Scalable Hamiltonian Monte Carlo via Surrogate Methods
Markov chain Monte Carlo (MCMC) methods have been widely used in Bayesian inference involving intractable probabilistic models. However, simple MCMC algorithms (e.g., random walk Metropolis and Gibbs sampling) are notorious for their lack of computational efficiency in complex, high-dimensional models and poor scaling to large data sets. In recent years, many advanced MCMC methods (e.g., Hamiltonian Monte Carlo and Riemannian Manifold Hamiltonian Monte Carlo) have been proposed that utilize geometrical and statistical quantities from the model in order to explore the target distribution more effectively. The gain in the efficacy of exploration, however, often comes at a significant computational cost which hinders their application to problems with large data sets or complex likelihoods.

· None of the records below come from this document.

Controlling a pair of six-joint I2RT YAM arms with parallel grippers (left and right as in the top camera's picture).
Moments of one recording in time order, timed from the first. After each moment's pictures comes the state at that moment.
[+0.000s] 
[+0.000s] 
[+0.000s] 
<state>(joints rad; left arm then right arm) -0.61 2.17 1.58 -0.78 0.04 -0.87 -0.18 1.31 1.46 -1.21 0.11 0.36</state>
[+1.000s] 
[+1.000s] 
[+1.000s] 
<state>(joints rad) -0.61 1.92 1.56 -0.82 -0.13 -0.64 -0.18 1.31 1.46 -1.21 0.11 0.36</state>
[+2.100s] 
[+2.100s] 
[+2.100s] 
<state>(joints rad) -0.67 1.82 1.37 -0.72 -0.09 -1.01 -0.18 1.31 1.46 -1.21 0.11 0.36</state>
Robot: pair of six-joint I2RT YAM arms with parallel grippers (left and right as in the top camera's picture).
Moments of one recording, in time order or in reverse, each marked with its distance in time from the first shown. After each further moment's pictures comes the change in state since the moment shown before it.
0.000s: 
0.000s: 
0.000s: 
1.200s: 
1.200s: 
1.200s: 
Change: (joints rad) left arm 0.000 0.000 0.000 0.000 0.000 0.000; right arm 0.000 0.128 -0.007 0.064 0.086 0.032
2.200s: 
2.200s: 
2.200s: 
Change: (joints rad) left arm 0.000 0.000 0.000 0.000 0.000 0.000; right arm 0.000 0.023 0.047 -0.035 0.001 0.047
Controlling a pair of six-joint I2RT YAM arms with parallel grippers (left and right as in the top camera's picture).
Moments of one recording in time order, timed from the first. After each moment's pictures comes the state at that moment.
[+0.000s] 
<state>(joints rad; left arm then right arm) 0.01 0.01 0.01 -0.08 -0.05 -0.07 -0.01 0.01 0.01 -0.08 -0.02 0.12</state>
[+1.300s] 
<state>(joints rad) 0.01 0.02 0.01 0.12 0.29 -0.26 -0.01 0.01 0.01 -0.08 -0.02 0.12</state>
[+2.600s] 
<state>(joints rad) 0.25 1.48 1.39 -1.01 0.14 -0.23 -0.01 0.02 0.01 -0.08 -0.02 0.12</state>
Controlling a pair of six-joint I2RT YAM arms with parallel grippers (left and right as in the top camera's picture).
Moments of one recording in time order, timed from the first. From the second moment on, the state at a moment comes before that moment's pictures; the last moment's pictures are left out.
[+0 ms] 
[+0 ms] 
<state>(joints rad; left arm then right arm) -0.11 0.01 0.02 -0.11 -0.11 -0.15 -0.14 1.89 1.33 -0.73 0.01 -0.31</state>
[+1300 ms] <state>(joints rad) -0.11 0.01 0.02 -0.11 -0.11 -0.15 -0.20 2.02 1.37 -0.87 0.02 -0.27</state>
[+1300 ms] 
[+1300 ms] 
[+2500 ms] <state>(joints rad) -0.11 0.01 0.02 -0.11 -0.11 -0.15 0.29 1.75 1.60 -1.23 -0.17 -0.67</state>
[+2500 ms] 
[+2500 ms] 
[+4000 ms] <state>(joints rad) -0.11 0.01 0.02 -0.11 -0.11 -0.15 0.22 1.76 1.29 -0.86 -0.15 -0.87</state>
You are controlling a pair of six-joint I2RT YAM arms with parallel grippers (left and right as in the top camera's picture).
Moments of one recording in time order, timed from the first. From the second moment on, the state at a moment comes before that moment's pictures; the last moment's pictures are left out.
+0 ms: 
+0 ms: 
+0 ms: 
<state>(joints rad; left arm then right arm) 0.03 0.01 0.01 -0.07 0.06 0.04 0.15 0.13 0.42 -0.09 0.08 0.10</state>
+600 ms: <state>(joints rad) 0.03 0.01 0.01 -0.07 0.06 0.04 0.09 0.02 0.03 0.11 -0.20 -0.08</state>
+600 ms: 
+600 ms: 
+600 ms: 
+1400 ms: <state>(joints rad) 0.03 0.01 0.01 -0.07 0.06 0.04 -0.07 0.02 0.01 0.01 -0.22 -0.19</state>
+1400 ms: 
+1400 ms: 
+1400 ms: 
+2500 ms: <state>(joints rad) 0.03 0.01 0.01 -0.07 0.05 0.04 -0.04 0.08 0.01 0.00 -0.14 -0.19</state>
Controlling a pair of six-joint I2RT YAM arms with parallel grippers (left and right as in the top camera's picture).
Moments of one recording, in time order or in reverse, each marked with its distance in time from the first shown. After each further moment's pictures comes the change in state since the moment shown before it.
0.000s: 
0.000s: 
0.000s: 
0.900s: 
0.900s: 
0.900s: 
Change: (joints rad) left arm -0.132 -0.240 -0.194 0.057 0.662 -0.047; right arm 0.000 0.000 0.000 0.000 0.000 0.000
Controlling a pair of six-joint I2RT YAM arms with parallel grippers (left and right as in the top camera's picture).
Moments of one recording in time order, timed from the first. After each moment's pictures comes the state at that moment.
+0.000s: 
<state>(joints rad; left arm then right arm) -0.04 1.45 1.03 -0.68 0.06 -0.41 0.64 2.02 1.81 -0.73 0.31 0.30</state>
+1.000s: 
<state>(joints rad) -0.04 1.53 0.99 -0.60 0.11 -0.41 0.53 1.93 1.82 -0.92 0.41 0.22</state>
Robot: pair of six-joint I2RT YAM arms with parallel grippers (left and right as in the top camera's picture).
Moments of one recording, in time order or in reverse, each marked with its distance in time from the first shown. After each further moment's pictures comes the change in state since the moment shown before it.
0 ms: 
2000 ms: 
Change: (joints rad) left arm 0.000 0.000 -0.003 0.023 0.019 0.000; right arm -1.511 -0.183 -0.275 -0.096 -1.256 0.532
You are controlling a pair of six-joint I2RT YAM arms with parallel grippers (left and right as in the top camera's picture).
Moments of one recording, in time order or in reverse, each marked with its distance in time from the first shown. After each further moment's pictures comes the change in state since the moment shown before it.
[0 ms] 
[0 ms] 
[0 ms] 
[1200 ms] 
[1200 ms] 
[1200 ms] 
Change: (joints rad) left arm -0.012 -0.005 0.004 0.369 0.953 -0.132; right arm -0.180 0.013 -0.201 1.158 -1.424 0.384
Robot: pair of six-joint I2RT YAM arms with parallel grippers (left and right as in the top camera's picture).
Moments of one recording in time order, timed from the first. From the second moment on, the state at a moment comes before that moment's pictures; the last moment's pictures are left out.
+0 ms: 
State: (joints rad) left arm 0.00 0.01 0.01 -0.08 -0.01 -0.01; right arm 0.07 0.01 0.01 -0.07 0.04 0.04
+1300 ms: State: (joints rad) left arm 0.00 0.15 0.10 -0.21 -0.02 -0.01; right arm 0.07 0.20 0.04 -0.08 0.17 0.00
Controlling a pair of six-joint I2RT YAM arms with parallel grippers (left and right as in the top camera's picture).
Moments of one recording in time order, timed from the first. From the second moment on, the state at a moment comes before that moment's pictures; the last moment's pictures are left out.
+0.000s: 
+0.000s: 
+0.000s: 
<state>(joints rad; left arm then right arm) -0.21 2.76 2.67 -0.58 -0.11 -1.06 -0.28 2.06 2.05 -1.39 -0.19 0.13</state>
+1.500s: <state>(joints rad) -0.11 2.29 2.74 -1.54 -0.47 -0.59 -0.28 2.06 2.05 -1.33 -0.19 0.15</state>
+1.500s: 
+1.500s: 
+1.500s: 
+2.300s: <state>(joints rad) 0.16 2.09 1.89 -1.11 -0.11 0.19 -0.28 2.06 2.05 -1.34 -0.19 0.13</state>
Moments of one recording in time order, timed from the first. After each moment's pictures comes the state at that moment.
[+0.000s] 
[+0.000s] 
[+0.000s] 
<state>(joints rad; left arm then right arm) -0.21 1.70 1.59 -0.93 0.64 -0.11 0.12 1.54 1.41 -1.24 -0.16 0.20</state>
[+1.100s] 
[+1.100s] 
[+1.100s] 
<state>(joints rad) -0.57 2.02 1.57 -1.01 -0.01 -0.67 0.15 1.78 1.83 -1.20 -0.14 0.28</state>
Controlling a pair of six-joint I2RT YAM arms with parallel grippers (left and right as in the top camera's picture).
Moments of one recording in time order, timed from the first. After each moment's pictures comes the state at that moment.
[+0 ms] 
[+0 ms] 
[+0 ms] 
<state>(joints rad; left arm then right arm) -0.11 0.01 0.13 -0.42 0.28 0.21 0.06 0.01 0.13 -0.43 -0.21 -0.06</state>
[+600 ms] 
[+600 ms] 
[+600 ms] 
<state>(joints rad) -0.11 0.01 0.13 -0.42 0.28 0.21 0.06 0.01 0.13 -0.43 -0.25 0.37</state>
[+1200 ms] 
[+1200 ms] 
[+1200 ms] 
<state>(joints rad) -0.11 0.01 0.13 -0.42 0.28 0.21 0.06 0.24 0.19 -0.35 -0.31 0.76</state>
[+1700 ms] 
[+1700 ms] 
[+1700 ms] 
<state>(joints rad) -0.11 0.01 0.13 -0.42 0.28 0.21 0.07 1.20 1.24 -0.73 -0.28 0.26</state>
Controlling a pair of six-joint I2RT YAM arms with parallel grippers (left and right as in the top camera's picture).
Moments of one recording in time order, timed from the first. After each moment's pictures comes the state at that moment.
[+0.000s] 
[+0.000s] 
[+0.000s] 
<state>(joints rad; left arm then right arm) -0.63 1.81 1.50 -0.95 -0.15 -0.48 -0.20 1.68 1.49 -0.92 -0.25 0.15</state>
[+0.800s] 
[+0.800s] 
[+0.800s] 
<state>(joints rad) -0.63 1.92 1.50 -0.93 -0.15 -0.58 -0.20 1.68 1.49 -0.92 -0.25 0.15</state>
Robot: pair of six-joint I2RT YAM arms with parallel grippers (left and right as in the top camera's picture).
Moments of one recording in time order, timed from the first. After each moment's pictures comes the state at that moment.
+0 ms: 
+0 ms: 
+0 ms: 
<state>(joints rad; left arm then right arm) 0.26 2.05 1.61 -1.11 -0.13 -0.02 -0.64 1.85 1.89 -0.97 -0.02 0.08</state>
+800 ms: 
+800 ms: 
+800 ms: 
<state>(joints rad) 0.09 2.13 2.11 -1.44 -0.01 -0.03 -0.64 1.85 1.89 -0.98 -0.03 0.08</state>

In practice, it remains challenging to design scalable MCMC algorithms that can balance computational complexity and exploration efficacy well. To address this issue, some recent algorithms rely on stochastic gradient methods by approximating full data gradients using mini-batches of data. In contrast, this thesis focuses on accelerating the computation of MCMC samplers based on various surrogate methods via exploring the regularity of the target distribution.
We start with a precomputing strategy that can be used to build efficient surrogates in relatively low-dimension parameter spaces. We then propose a random network surrogate architecture which can effectively capture the collective properties of large data sets or complex models with scalability, flexibility and efficiency. Finally, we provide a variational perspective for our random network surrogate methods and propose an approximate inference framework that combines the advantages of both variational Bayes and Markov chain Monte Carlo methods. The properties and efficiency of our proposed methods are demonstrated on a variety of synthetic and real-world data problems.